Google has even invented an entirely new revocation process, called Certificate Transparency, and is trying to push it as an open standard. The company even has an industry luminary, Ben Laurie -- everyone else I know admires and trusts him -- pushing for it. There's a lot to love about the attempt.
Unfortunately, it's mostly only used by Google for now. I'm pretty sure it's not the answer, because it requires that all issuing CAs actively push revoked certificates to other participants. Traditional revocation models have each consuming application pull from individual lists distributed by each authoritative issuing CA (much like DNS works).
In today's computer security world, distributed, decentralized systems where clients pull and aren't forced to push seem to work better at scale. Hence, Google's own certificate transparency logs only have 0.35 percent participation at this point. (You can find other criticisms of the certificate transparency model here and here.)

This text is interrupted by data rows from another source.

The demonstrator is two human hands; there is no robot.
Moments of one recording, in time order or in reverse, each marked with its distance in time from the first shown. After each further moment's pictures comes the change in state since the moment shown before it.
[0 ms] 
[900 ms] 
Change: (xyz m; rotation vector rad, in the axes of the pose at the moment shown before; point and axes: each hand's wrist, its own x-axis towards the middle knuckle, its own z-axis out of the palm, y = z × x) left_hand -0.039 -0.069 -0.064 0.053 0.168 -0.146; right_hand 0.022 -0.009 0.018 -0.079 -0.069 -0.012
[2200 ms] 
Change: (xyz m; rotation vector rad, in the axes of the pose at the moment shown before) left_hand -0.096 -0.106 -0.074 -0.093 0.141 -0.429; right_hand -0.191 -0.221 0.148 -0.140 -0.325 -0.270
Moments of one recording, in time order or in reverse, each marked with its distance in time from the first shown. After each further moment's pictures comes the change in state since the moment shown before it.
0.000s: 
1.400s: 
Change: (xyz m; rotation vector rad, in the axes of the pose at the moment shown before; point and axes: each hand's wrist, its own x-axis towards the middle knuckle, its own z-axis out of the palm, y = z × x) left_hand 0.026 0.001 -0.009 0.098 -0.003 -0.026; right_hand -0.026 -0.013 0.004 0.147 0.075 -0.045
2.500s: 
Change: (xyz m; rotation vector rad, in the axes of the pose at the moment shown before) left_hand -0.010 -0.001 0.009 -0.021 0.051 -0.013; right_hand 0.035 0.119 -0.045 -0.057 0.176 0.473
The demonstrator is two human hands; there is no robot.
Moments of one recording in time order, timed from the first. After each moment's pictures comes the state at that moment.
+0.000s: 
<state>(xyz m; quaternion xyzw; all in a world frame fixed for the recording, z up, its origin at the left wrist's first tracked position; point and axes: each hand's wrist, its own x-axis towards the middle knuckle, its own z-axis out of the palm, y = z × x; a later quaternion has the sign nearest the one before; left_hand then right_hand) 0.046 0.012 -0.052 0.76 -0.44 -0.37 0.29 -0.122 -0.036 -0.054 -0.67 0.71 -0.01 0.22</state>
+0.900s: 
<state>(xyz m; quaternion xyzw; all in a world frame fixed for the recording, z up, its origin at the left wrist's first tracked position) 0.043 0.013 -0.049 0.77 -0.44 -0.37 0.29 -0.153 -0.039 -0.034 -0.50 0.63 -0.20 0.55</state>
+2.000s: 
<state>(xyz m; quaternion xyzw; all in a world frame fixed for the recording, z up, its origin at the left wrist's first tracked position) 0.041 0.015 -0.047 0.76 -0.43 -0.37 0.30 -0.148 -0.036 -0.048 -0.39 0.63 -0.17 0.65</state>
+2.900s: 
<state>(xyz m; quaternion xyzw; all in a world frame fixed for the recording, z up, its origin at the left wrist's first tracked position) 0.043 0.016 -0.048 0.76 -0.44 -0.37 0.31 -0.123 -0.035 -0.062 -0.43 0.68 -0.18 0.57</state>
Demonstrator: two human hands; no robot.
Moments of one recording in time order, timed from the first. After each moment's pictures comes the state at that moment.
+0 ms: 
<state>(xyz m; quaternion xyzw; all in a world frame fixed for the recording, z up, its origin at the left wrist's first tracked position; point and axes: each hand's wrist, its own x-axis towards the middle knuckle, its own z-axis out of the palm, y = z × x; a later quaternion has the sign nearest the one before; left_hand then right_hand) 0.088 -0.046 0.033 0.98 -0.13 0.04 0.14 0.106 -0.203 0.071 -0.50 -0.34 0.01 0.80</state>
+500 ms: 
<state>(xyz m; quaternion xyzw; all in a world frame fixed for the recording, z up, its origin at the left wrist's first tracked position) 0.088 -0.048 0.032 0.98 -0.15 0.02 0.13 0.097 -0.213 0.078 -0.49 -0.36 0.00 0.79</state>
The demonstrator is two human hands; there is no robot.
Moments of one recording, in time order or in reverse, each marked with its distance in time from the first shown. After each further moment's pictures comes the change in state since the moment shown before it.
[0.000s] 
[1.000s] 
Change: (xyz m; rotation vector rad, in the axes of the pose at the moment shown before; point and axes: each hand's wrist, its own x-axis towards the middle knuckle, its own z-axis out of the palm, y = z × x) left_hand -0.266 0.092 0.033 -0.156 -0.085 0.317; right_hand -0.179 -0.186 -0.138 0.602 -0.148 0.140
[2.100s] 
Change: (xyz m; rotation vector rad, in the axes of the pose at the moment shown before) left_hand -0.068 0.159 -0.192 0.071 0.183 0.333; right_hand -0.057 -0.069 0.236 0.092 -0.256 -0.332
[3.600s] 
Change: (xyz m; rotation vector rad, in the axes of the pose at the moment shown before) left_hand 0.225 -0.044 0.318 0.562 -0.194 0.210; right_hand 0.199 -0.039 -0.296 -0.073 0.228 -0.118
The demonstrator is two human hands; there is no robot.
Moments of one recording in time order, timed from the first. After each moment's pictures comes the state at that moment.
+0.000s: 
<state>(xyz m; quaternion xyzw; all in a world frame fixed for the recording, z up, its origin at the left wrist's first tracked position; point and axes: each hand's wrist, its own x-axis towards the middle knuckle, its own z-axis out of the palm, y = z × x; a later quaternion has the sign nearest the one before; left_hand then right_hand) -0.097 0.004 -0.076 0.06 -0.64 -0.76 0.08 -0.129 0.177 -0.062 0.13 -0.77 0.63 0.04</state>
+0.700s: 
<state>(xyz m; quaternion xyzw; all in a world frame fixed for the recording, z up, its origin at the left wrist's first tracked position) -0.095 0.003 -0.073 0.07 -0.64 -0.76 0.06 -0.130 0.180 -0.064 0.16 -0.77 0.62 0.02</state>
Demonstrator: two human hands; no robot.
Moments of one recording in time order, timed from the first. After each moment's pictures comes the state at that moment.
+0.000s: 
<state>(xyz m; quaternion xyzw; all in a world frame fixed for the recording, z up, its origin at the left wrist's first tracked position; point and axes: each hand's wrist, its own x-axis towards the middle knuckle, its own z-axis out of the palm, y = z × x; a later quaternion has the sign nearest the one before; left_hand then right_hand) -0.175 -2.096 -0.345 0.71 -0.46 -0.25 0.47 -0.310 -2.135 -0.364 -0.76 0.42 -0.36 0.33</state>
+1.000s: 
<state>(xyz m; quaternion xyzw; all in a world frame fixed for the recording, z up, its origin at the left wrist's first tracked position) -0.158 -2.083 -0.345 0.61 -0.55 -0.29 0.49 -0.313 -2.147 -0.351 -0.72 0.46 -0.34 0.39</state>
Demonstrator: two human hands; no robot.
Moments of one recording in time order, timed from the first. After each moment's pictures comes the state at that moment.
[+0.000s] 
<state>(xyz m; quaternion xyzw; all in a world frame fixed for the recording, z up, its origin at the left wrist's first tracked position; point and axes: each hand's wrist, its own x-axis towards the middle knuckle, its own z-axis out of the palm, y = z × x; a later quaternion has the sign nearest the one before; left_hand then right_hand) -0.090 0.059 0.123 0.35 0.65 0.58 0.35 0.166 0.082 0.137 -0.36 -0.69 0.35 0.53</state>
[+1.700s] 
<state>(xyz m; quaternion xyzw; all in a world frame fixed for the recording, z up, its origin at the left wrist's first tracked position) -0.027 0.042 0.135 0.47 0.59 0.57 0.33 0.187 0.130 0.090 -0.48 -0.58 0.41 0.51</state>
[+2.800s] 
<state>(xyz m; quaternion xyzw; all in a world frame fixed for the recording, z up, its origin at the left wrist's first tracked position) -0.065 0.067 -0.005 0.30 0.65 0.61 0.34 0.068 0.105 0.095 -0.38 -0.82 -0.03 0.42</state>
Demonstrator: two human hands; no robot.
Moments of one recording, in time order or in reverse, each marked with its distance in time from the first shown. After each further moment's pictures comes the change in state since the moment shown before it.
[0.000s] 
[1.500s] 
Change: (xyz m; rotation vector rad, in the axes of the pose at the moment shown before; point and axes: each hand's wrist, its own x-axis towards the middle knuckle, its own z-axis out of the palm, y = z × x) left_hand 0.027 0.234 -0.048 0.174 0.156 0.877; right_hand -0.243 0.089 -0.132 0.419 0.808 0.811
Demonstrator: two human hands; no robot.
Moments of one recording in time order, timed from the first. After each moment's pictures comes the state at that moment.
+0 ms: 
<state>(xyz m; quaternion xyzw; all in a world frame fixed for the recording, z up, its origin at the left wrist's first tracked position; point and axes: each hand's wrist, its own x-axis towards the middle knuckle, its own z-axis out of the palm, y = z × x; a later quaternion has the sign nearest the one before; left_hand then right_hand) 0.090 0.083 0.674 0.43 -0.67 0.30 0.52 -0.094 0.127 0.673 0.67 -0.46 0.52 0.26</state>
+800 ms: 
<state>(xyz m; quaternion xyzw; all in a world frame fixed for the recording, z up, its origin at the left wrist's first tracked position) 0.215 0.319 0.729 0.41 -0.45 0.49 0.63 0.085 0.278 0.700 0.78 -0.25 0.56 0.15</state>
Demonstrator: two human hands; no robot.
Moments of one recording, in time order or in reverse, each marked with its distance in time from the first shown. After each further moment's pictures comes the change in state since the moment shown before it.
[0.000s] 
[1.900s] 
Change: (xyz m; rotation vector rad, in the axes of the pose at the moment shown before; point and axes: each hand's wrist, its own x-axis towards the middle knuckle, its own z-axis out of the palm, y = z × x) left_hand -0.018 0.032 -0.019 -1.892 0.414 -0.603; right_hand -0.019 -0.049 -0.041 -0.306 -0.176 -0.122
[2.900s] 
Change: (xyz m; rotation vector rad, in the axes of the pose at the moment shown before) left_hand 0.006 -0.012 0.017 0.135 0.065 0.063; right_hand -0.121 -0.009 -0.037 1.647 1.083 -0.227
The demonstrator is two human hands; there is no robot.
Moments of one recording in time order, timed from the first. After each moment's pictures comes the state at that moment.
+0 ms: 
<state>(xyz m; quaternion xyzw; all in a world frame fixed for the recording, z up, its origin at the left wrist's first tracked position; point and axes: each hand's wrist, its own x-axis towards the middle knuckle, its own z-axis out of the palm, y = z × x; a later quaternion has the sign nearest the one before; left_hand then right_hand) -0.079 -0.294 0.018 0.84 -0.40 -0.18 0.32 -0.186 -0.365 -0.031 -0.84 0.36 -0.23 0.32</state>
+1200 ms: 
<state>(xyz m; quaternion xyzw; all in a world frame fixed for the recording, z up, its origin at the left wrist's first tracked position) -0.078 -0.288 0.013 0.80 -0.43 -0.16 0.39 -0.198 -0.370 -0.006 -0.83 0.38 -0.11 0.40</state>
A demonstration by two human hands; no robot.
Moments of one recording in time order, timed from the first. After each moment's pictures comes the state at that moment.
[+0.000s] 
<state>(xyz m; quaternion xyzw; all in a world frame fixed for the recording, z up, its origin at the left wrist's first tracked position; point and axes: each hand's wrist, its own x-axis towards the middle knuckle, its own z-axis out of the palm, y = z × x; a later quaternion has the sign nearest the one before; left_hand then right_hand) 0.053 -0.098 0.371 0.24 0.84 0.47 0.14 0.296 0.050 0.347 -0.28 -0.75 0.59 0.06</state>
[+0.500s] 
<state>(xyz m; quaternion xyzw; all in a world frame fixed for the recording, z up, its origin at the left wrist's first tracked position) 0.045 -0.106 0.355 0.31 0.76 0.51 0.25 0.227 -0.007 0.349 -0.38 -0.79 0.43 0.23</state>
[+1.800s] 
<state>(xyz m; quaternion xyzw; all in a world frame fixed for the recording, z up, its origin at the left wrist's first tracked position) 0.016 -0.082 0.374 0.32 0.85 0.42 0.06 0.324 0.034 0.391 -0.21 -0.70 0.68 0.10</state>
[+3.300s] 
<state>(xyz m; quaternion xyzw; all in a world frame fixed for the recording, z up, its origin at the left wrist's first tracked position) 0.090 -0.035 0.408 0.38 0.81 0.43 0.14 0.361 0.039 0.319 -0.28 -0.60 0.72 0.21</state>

I'm not sure an entirely new model of revocation is needed. If we simply enforce the existing standards with CRLs and OCSP (including OCSP stapling), most of the issues would be resolved. Get rid of CRL and OCSP caching, or at least shorten the maximum cache lifetime to a few minutes, and I think we'd solve 99 percent of the problems.
We don't need to reinvent revocation, only repair it a little. Fixing an existing process on the Internet is likely to be far more successful than going back to the drawing board.